Malaysia Airlines Search Tries to Regain Contact With Ping Signals


A fast response craft from Ocean Shield tows clearance diver Michael Arnold as he searches the ocean for debris, April 8. Reuters/Australian Defence Force


SYDNEY—After a month scouring vast stretches of land and ocean for Malaysia Airlines Flight 370, search crews are focusing on regaining contact with underwater signals consistent with the missing jet’s black box flight recorders that were first detected Saturday.

Like a solitary hunter stalking its prey, the Australian naval ship Ocean Shield—a hand-me-down from Norway’s oil and gas industry—continued to sweep a 7-mile strip of the southern Indian Ocean on Tuesday. It is towing a U.S. Navy device nearly 2 miles beneath the ocean surface, listening for pings from the black boxes’ emergency-locator beacons.

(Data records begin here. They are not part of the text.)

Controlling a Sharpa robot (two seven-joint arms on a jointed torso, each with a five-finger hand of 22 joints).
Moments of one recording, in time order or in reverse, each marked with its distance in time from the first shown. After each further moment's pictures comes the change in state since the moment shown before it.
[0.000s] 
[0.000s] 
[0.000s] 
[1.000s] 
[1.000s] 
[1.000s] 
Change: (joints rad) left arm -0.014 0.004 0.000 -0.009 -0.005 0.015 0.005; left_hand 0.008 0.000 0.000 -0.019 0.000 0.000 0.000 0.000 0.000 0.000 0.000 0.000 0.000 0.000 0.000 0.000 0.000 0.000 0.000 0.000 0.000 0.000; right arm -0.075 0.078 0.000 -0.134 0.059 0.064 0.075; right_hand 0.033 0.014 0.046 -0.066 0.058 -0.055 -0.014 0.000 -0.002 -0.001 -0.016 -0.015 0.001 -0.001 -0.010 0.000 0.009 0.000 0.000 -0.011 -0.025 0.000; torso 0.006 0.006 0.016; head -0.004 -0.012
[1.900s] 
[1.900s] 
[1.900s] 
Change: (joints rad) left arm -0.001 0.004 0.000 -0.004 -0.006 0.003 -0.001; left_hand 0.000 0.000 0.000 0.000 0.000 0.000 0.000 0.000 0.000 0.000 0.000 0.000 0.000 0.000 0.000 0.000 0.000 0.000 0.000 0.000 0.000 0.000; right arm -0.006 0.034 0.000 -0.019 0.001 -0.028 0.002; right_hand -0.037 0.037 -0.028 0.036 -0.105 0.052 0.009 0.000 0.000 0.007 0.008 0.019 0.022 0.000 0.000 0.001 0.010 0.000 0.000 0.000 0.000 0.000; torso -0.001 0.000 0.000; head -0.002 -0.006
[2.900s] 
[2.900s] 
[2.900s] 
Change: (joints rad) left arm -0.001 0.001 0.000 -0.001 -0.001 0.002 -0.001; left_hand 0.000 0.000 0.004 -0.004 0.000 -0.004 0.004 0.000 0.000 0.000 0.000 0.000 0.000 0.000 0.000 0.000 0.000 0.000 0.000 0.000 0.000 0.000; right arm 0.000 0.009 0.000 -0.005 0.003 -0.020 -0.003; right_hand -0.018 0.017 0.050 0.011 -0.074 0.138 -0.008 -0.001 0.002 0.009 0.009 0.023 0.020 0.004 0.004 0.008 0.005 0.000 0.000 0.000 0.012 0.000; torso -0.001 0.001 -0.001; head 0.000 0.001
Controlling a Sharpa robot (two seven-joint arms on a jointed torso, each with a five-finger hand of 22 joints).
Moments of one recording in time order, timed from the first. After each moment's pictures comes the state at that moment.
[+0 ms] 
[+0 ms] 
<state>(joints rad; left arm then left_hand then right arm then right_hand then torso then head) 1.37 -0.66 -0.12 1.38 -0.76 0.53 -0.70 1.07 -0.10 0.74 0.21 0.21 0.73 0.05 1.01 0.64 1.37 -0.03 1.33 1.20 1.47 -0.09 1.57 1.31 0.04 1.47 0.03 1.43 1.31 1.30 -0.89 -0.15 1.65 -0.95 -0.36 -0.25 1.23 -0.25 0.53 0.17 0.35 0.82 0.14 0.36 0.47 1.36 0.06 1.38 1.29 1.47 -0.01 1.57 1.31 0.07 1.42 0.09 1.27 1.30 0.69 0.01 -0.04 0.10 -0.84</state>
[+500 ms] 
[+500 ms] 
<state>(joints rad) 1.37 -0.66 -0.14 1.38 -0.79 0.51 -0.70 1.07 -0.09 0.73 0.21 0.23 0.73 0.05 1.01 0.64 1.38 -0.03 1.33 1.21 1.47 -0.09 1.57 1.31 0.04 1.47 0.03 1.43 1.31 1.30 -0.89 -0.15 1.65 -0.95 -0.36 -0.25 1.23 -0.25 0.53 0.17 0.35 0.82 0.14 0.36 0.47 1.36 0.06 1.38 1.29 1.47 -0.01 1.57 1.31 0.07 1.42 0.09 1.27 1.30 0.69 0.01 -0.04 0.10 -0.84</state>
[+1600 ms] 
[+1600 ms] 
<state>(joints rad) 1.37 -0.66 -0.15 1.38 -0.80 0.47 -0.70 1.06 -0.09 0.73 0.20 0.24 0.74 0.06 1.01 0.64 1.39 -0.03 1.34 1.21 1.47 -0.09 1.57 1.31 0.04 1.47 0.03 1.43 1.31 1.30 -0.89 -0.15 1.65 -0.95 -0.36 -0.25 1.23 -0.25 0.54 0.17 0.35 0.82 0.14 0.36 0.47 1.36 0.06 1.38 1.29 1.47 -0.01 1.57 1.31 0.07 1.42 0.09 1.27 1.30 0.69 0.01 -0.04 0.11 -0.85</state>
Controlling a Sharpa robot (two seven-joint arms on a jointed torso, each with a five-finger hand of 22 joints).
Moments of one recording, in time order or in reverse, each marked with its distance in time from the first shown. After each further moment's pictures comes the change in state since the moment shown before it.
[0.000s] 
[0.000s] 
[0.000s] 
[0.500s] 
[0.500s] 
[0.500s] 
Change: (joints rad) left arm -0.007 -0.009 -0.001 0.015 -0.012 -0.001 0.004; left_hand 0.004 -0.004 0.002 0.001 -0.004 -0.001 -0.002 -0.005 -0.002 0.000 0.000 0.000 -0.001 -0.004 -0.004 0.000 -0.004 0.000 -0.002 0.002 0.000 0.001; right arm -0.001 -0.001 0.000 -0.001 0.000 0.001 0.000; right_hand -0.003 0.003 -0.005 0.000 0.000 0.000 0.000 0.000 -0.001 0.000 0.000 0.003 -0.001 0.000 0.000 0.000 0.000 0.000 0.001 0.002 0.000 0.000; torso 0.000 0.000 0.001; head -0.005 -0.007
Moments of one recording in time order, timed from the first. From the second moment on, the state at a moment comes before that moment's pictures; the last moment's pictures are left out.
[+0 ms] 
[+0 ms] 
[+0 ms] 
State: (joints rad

Though an aerial search for possible plane debris continued, authorities are increasingly of the view that the underwater search offers the best hope of pinpointing a possible crash site before the beacons stop emitting signals, if they haven’t already done so.

“This is the most positive, definitive lead we’ve had and we are pursuing it,” said Australian Defense Minister David Johnston, whose country is leading the multinational search off its remote western coast. “We are throwing everything at this difficult, complex task in at least the next several days whilst we believe these two pingers involved are still active.”

Beacons on the two flight recorders aboard the plane have an estimated battery life of about 30 days before they stop emitting signals. It has been more than that since the plane vanished on March 8 on a flight from Kuala Lumpur to Beijing with 239 people on board.

To avoid interfering with the delicate search for signals, authorities said Tuesday they are holding back on deploying any other ships or underwater vehicles to the search zone. Ocean Shield has been operating since April 4 in an area that investigators—based on radar, satellite communications and other data—believe is the most likely spot where the plane may have crashed. Choosing to deploy the Bluefin-21, a torpedo-shaped submersible drone currently strapped to the ship’s deck, would mark another switch in the search, effectively signaling an end to hopes of further signals from the black boxes.

“Until we stop the pinger search we will not deploy the submersible,” said retired Air Chief Marshal Angus Houston, who is heading the Australian search operation.

According to the U.S. Navy’s Seventh Fleet—which owns the black box detector equipment—a single pass can position the signal to within 2 miles, while with multiple passes the flight recorder beacons can be triangulated to within a couple of hundred yards.

If successful, it would provide by far the most promising lead yet on where the jet is presumed to have been lost into the ocean, far from the nearest airport, after disappearing from civilian radar as responsibility was being handed from Malaysian ground control to Vietnam.

Air Chief Marshal Houston said Tuesday that advice from the manufacturer of the missing jet’s black boxes suggested the signals detected this past weekend, which occurred at a frequency of 33.2 kHz, were credible. The locator beacons in the black boxes of Air France Flight 447, which crashed into the Atlantic Ocean in 2009, were designed to emit signals at a frequency of 34 kHz, he said.

The two-year underwater hunt for the black boxes of the Air France jet provides some sobering lessons for the investigation of Flight 370. Searchers missed the black boxes early—when a pinger sensor passed right above them but failed to pick up a signal, even though the rough location of the wreckage was known from the beginning.

Ultimately, underwater recovery teams returned to the initial search area, found both recorders and located the Flight 447 wreckage barely a few miles from the plane’s last transmission.

“This is a herculean task,” Australia’s Defense Minister David Johnston said Tuesday. “It’s over a very, very wide area. The water is extremely deep. This is day 32.”

Complicating any recovery effort, the area of ocean where the weekend signals were detected is some 2.8 miles deep. Those depths are at the absolute limit of the undersea vehicle aboard the Ocean Shield, which might mean that crews would have to use other submersibles or drop cameras to the ocean floor to investigate.


Ocean Shield, in the Indian Ocean on March 31. Australian Department of Defense /European Pressphoto Agency


The ocean floor in the Air France crash was nearly 2.5 miles deep, with forbidding peaks and valleys. It took small robotic submarines provided by the Woods Hole Oceanographic Institution nearly 60 trips under the surface before the black boxes were discovered.

“It’s a large area for a small submersible with a very narrow field of search. And, of course, it’s literally crawling along the bottom of the ocean so it’s going to take a long, long time,” Air Chief Marshal Houston, the former head of Australia’s defense forces, said of the Flight 370 search Tuesday. “That’s why it’s so important to try and get another transmission. And we need to continue until there’s absolutely no chance that the devices are still transmitting.”